(Data section)

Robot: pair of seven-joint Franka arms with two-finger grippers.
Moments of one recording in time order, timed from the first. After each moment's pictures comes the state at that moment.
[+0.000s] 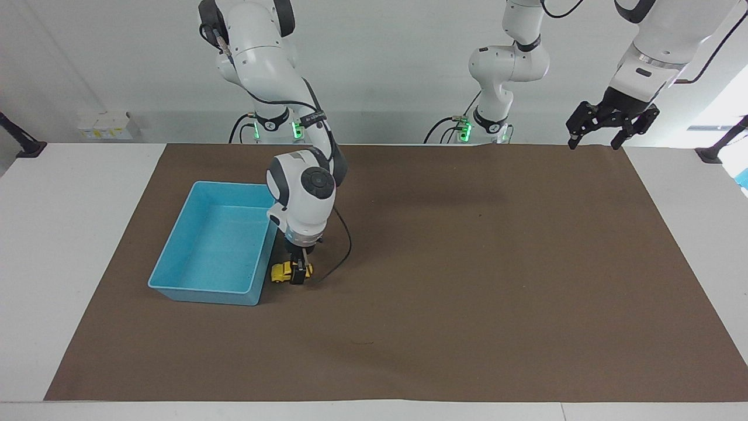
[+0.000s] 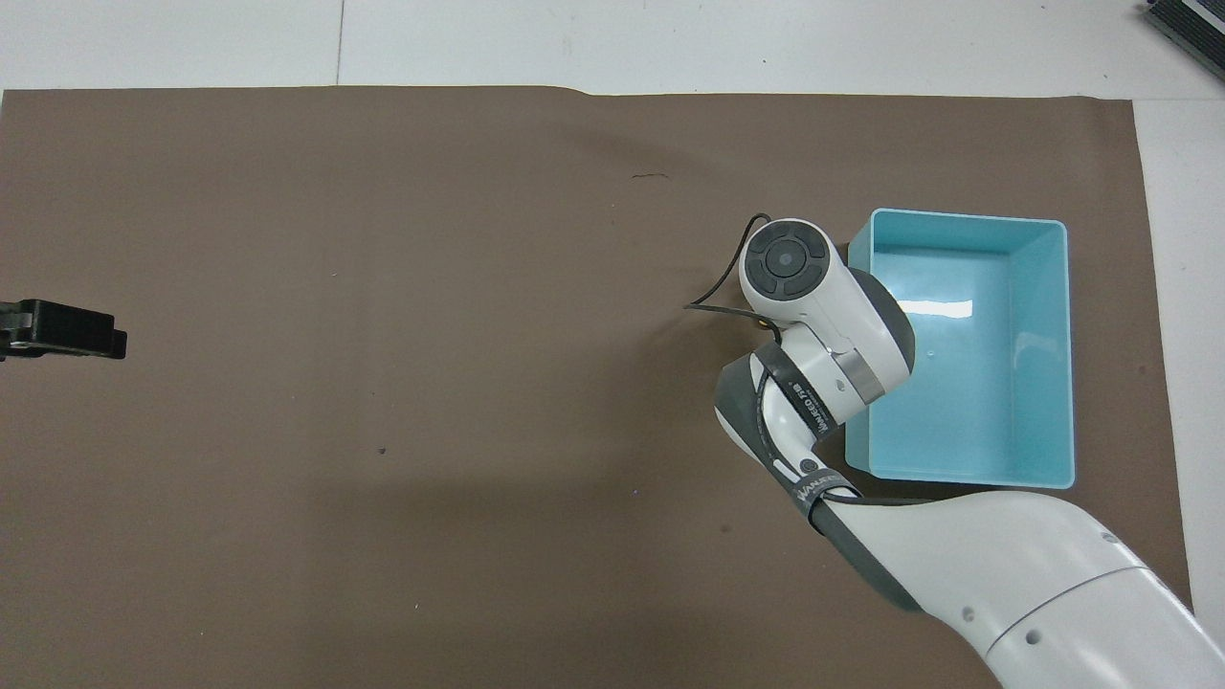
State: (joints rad) left arm -0.09 -0.10 0.04 -1.63 -0.02 1.55 0.00; right arm 0.34 0.48 -0.02 -1.78 -0.39 2.18 1.95
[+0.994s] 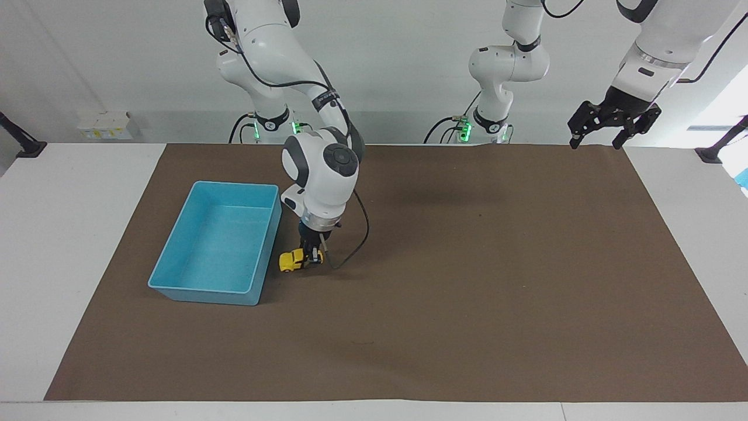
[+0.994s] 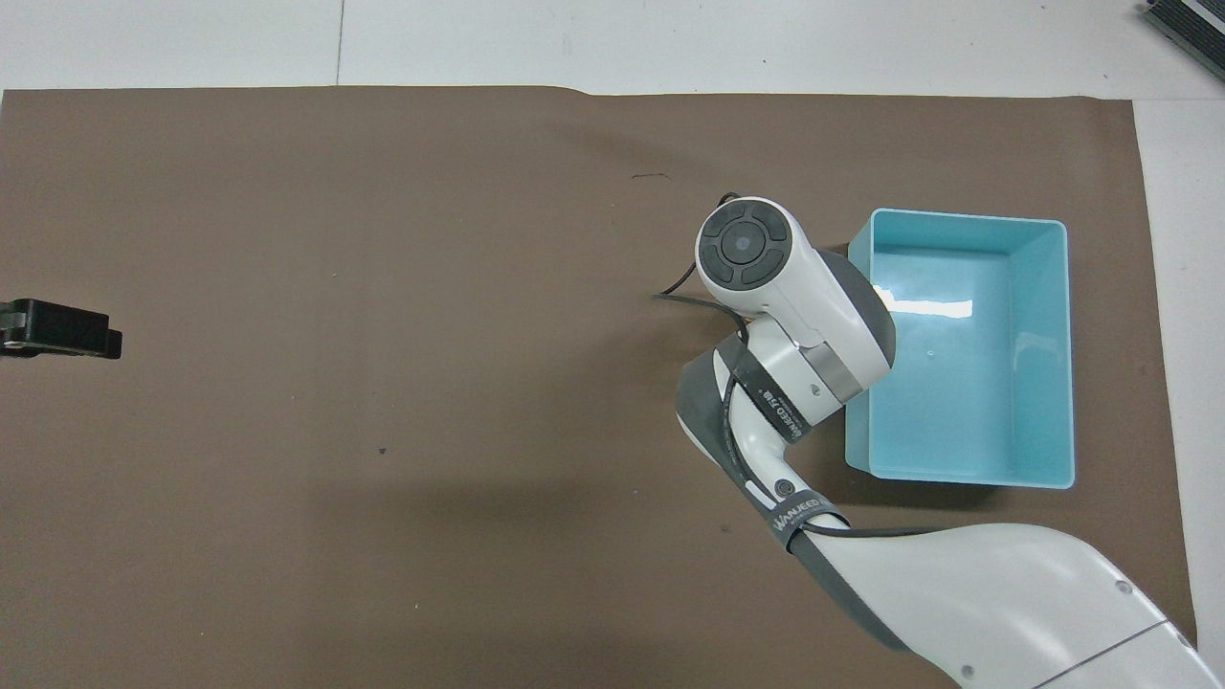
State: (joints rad) left arm -0.09 -0.10 0.04 -1.63 -0.02 1.55 0.00; right arm 0.41 0.42 0.00 -1.65 -0.39 2.02 1.96
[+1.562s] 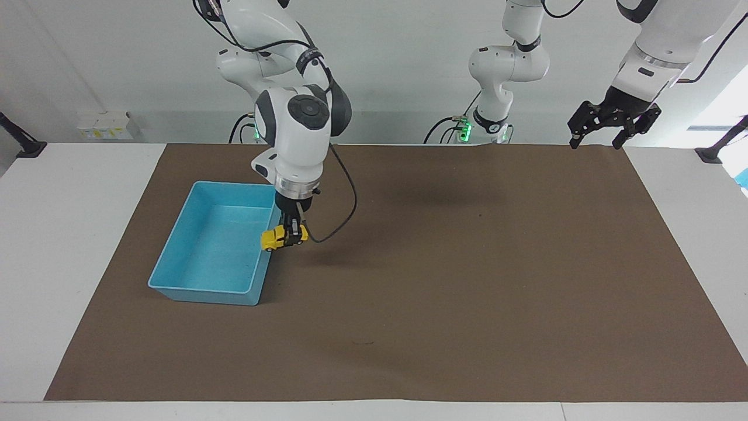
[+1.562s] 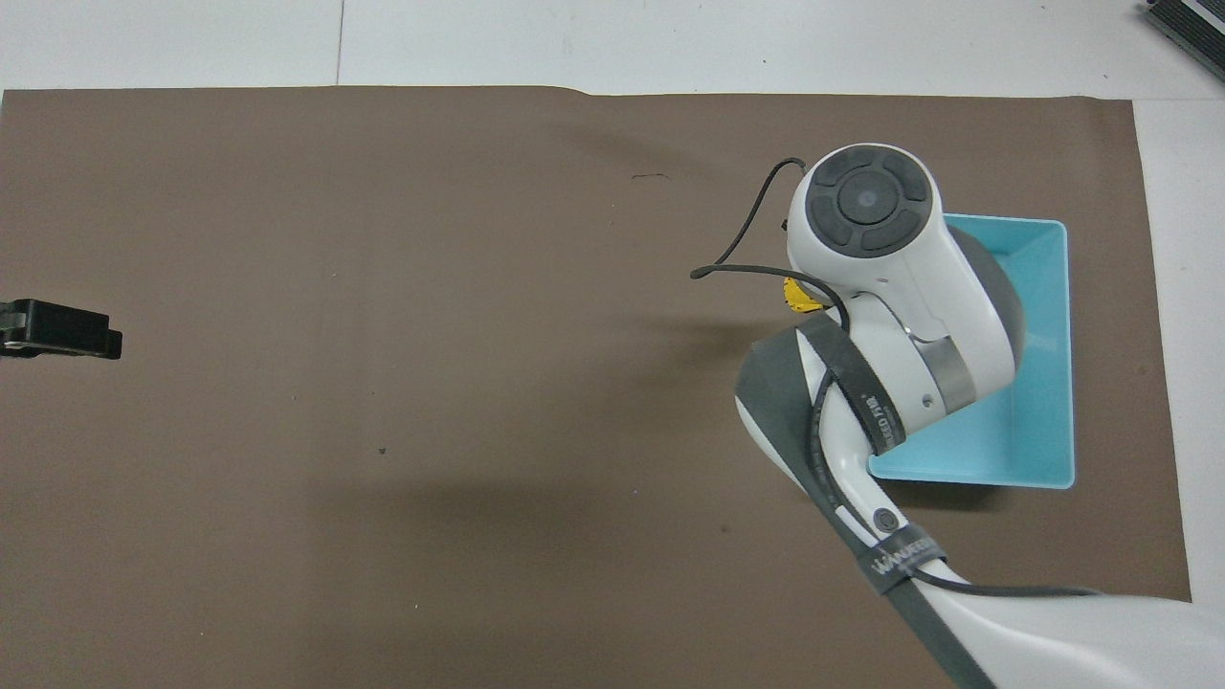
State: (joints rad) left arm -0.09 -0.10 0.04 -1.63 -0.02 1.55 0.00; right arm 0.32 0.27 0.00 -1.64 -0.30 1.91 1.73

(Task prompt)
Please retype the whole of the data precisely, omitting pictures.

(Answer to this problem)
Robot: pair of seven-joint Franka arms with two-finger grippers.
Moments of one recording in time order, timed from the first. After each moment's pictures comes the state at that moment.
[+0.000s] 
[+0.000s] 
State: (joints rad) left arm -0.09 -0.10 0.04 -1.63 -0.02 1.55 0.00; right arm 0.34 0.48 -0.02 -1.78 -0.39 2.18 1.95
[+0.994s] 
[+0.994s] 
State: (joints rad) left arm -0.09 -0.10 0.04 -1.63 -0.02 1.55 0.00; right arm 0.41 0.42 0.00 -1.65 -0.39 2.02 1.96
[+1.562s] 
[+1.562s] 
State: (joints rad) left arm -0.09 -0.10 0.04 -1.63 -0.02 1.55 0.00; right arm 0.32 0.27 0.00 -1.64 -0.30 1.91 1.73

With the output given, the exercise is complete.